The importance of multiple datasets
Significance over data points is very different from significance over datasets. A significance test over the sentences in WSJ Section 23 says something about the likelihood that system A is better than baseline B on the next WSJ 23 sentence you see. In reality, you want your system to do better than the baselines on the next dataset you see. To run a significance test over datasets, you need about a dozen datasets, however. For some tasks, this is possible; for others, you can imitate such datasets by doing robustness tests and by checking whether your models also lead to downstream gains.
The importance of introducing new datasets
Lilian Lee recently mentioned this in a plenary session at one of our top conferences. We need new datasets, constantly, even on tasks where we have multiple datasets available. One reason is drift. Improvements on Europarl texts from 1999 do not imply improvements on Europarl texts from 2006. Also, while most people set their parameters on held-out data (this goes without saying), we keep reading about results on standard benchmarks, and we need to refresh those benchmarks periodically to avoid community-wide over-fitting (to single datasets or averages over dozens).

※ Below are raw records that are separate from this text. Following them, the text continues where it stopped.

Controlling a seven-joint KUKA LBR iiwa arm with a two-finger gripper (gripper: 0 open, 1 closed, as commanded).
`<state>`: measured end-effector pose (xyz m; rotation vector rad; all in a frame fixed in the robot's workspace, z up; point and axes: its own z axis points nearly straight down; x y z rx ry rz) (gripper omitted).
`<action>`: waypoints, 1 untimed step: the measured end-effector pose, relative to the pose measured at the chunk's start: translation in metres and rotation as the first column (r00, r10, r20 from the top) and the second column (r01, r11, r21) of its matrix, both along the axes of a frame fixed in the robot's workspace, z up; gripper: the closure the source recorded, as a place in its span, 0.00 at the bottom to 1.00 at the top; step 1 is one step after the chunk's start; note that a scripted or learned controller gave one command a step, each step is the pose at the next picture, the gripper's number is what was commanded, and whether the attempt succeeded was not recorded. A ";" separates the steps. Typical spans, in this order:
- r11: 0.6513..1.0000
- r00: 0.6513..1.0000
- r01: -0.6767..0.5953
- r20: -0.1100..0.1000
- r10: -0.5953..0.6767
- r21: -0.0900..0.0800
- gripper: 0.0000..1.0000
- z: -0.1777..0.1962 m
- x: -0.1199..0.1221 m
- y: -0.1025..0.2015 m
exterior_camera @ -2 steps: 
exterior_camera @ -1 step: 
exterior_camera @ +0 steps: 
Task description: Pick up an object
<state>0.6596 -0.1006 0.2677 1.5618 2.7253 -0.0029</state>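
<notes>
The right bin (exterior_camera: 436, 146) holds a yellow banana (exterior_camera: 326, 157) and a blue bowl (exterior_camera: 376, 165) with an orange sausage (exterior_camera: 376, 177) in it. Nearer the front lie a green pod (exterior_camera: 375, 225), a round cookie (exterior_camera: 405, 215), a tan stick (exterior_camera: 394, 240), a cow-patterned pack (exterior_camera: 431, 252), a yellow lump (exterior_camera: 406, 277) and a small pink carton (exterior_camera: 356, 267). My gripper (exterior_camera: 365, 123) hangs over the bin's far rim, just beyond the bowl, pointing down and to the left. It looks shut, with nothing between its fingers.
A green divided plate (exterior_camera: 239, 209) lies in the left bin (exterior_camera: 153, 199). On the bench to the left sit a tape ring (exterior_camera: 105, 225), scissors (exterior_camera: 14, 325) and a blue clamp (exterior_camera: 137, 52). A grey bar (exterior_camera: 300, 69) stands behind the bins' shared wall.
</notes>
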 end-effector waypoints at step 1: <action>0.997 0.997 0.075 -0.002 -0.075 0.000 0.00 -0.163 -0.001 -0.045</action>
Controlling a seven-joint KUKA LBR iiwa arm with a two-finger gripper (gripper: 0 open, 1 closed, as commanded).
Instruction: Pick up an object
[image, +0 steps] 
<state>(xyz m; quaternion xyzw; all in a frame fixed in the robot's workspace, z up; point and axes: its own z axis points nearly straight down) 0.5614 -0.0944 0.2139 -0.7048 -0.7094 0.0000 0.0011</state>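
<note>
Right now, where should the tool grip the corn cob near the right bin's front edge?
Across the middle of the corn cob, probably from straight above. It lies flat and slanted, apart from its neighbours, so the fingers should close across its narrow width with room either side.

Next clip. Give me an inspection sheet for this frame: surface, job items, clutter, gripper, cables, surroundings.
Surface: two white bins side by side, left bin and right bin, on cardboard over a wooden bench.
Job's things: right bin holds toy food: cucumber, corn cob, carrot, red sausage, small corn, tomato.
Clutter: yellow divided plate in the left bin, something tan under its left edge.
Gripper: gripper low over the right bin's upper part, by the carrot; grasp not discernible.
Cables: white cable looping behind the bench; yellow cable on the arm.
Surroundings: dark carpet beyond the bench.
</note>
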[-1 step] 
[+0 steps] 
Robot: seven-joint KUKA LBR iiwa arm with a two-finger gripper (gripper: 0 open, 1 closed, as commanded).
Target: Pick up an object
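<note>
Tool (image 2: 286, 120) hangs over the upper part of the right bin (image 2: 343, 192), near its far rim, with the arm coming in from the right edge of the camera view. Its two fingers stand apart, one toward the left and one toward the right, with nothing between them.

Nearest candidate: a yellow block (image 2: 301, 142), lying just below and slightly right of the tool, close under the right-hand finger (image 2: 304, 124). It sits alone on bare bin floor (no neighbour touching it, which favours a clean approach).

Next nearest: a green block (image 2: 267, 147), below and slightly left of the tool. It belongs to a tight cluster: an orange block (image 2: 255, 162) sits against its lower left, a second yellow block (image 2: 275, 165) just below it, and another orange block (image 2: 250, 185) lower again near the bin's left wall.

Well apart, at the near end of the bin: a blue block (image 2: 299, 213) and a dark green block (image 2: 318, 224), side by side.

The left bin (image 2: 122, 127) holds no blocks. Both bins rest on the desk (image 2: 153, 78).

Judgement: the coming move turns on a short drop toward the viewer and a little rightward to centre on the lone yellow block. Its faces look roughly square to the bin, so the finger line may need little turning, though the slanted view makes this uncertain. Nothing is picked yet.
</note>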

Finally, error analysis. An improvement by 10% can mean very different things. With good baselines and multiple datasets, we can establish that the 10% improvement is neither random fluctuation nor an easy win, but the 10% improvement may still be on data points that are uninteresting for downstream applications (say learning that German public institutions tend to be located in Berlin, for geo-location). Error analysis is also a community service, telling researchers where to go next.
One possible excuse for lowering standards a bit, is that explaining thorough evaluation takes up space, and with radically new models, the standard 8 pages may not leave a lot of wiggle room to introduce new datasets or for proper analysis. However, even if this was an excuse for the first batch of deep learning papers in natural language processing (I am not sure it was), deep learning is now completely standard (to the extent that it is now cool and hip to stick to linear models) — and if you take out the LSTM equations of your papers, I am sure there’s room for some more analysis.
That said, I have written several papers that do not satisfy all the above requirements. Science is the art of the impossible, said Popper, and many reported findings, despite our efforts, turn out to be false. Nevertheless: Spending all your time on modeling and little or no time on evaluation, as a field, is like — uhm — designing tennis rackets in a world with no gravity.